* [Problem statement]:
Write out each line of the entries below that holds the word "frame".

[Collection entries]
● ● ●

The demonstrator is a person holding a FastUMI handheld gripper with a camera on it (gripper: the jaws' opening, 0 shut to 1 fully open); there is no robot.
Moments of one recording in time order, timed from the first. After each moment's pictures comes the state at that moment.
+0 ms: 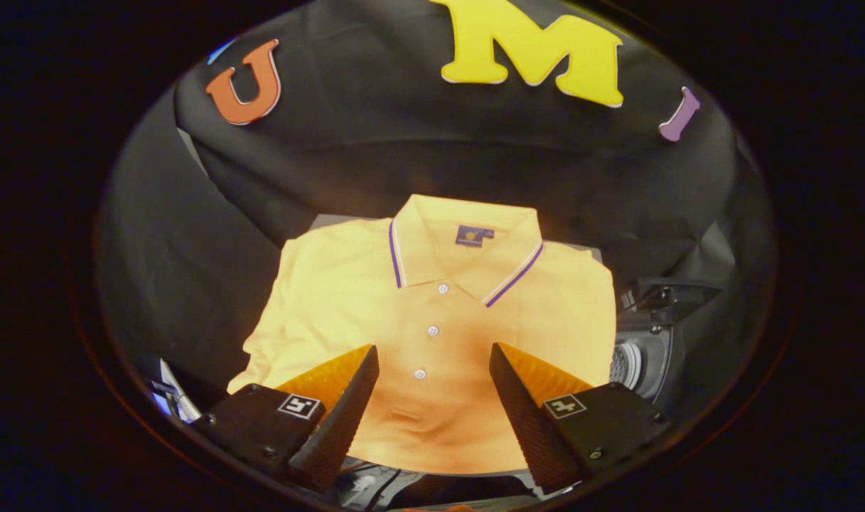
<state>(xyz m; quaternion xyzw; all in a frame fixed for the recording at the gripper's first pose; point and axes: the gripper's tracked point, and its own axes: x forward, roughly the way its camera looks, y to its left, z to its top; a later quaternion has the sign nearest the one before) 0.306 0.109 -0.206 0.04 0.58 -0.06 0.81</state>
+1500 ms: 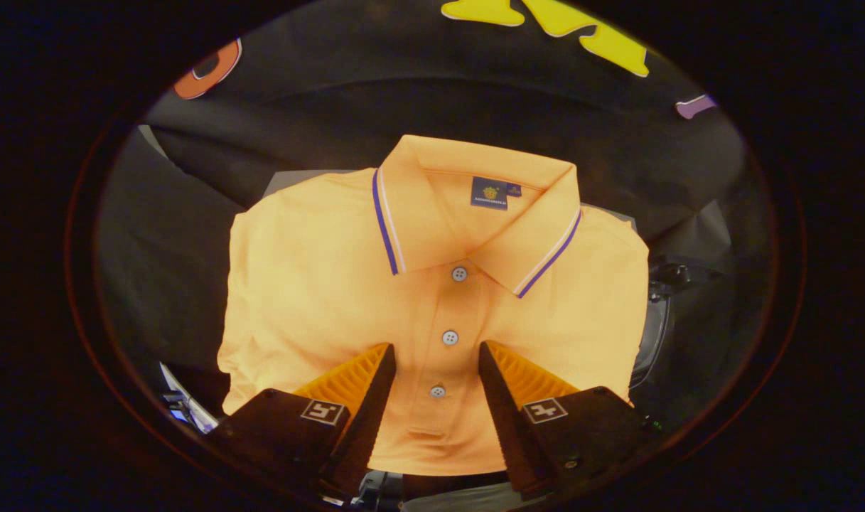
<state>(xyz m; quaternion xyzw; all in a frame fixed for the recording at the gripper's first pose) 0.313 0.120 -0.245 0.03 0.68 -0.10 0.73</state>
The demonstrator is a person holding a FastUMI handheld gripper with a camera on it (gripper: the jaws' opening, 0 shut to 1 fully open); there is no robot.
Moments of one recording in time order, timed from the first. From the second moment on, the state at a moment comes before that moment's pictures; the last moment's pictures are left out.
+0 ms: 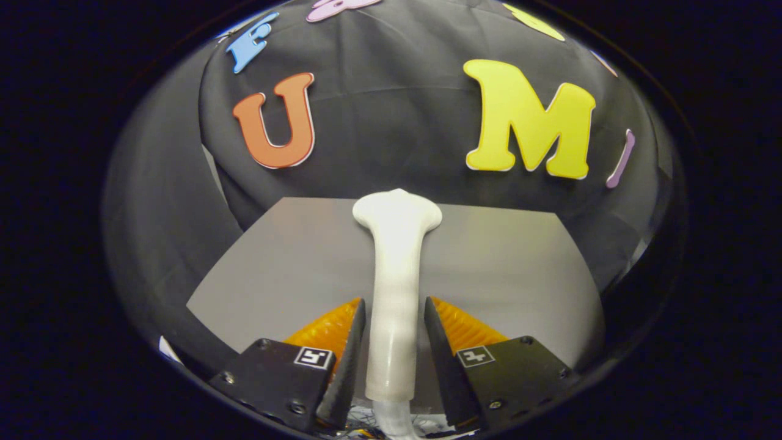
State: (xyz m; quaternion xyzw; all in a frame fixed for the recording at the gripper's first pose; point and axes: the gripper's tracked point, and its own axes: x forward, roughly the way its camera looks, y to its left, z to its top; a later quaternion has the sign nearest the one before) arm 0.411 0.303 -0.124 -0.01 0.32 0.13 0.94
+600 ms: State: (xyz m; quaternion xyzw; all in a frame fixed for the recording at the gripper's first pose) arm 0.418 0.296 -0.125 0.01 0.33 0.12 0.94
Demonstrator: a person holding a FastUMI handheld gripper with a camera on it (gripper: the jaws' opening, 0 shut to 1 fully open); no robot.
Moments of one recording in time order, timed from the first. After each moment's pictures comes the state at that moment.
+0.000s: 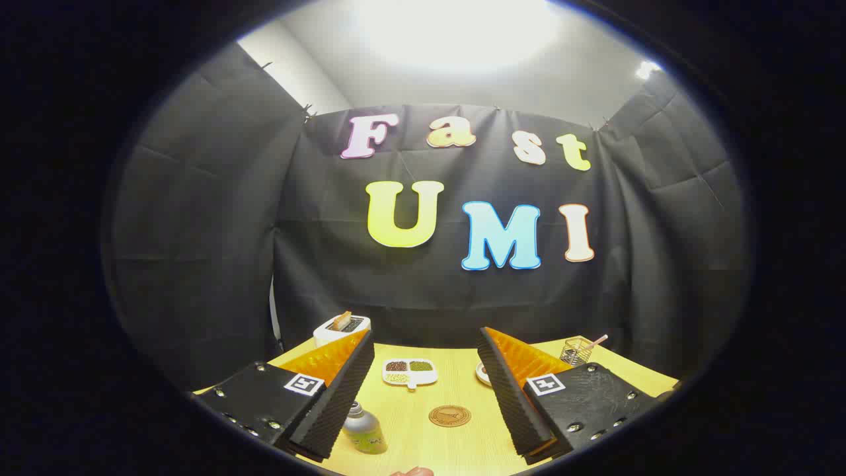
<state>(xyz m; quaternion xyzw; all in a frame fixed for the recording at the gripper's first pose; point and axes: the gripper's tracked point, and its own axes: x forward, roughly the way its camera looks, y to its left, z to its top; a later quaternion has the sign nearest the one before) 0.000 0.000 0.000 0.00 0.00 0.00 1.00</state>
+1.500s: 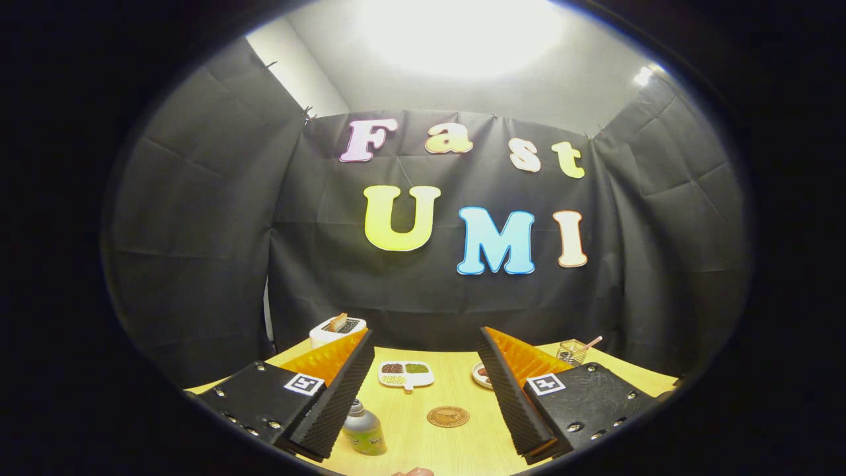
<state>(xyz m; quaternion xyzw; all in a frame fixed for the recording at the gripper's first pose) -0.006 0.004 -0.007 -0.01 -0.02 -0.02 1.00</state>
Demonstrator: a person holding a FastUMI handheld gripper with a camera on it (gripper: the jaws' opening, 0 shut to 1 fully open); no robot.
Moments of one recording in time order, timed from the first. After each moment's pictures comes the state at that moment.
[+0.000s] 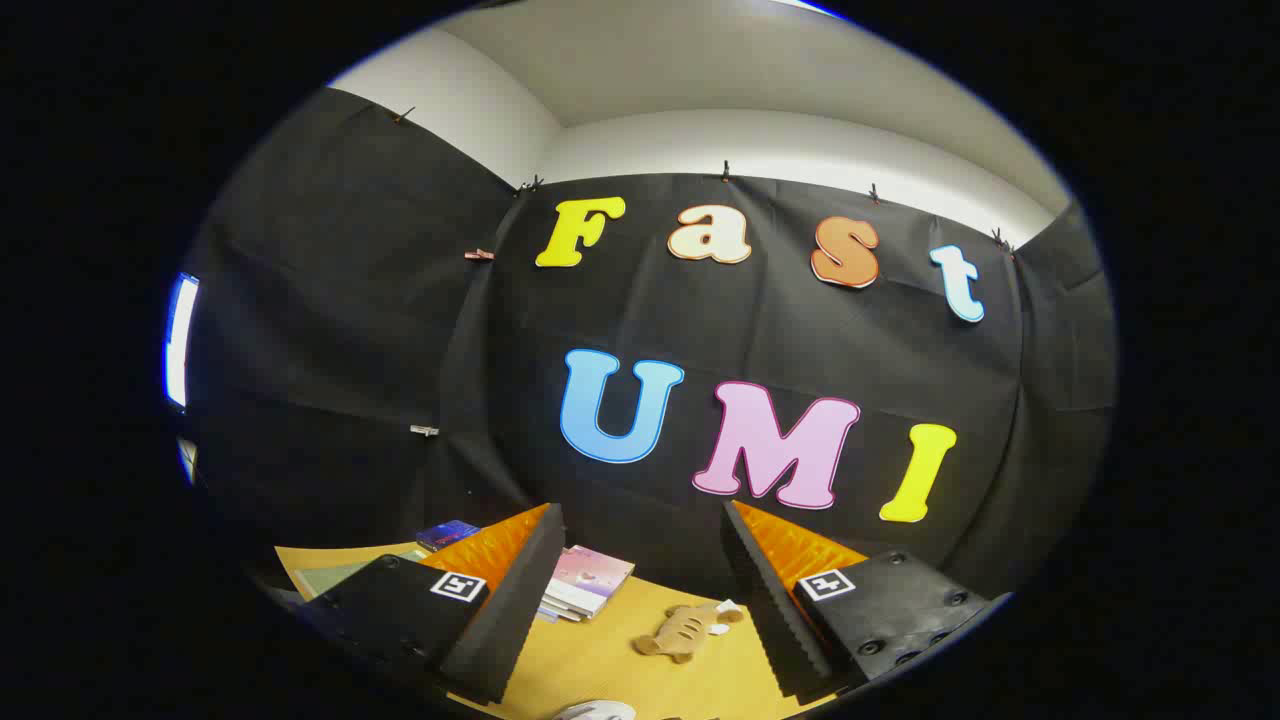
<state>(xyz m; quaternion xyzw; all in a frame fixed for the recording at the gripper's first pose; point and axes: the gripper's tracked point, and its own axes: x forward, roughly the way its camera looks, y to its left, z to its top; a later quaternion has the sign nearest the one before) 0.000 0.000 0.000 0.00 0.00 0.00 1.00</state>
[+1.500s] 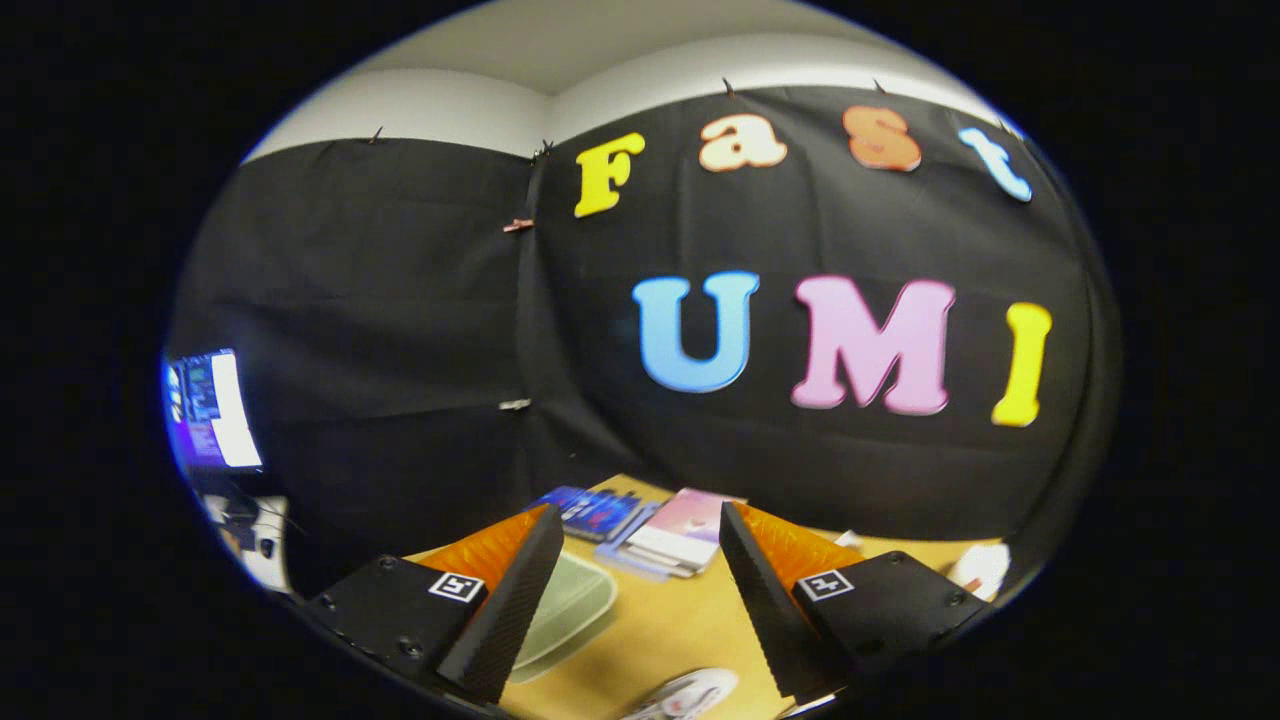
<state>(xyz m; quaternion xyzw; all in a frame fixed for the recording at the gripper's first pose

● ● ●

* [Result of this task]:
<state>(xyz m; quaternion xyzw; all in a frame fixed for the recording at the gripper's first pose; point and axes: the gripper's tracked point, and its own axes: x forward, roughly the way its camera looks, y to its left, z to its top; a later quaternion has the sign nearest the one before) 0.306 0.109 -0.206 0.04 0.58 -0.06 0.81</state>
<state>(xyz m; quaternion xyzw; all in a frame fixed for the recording at the gripper's first pose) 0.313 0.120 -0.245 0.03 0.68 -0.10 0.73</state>
State: (xyz m; quaternion xyzw; all in a frame fixed for the recording at the gripper's first pose; point and axes: the gripper's tracked point, and its own axes: x forward, roughly the way its camera looks, y to its left, z to its top; a later quaternion has the sign nearest the one before) arm 0.411 0.303 -0.124 -0.01 0.32 0.13 0.94
+600 ms: State: (xyz m; quaternion xyzw; all in a frame fixed for the recording at the gripper's first pose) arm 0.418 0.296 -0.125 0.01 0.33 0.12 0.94
<state>(xyz m; quaternion xyzw; all in a frame fixed for the recording at the gripper's first pose; point and axes: the gripper's tracked point, and its own axes: x forward, roughly the way its camera looks, y to its left, z to its top; a later quaternion has the sign nearest the one before) 0.000 0.000 0.000 0.00 0.00 0.00 1.00</state>
<state>(xyz m; quaternion xyzw; all in a frame fixed for the recording at the gripper's first pose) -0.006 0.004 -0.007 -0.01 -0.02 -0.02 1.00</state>
<state>(xyz m; quaternion xyzw; all in a frame fixed for the recording at the gripper's first pose; point and axes: the gripper's tracked point, and its own axes: x forward, roughly the way its camera looks, y to its left, z to its top; a later quaternion has the sign nearest the one before) 0.000 0.000 0.000 0.00 0.00 0.00 1.00</state>
<state>(xyz m; quaternion xyzw; all in a frame fixed for the recording at the gripper's first pose

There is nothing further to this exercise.